### Task item
Output each line of the listing exactly, though pictures are not to appear.

### Dataset content
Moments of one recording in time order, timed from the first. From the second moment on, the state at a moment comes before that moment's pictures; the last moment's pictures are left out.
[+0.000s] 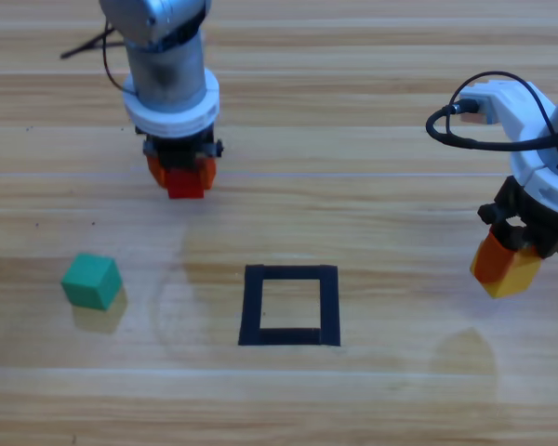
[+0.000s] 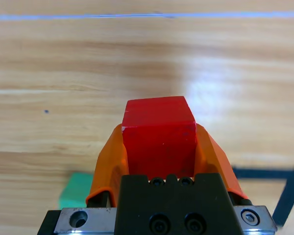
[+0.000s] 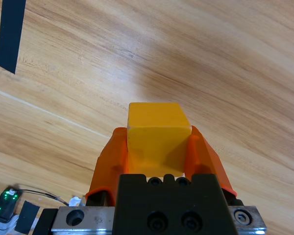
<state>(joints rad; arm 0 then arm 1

### The answer
Moments of one recording in time order, timed from the first. From the second moment on, the state at a moment comes before that moment's pictures; the last moment's pictures are left out.
[+0.000s] 
[+0.000s] 
[+0.000s] 
<state>(joints rad; arm 0 then arm 1

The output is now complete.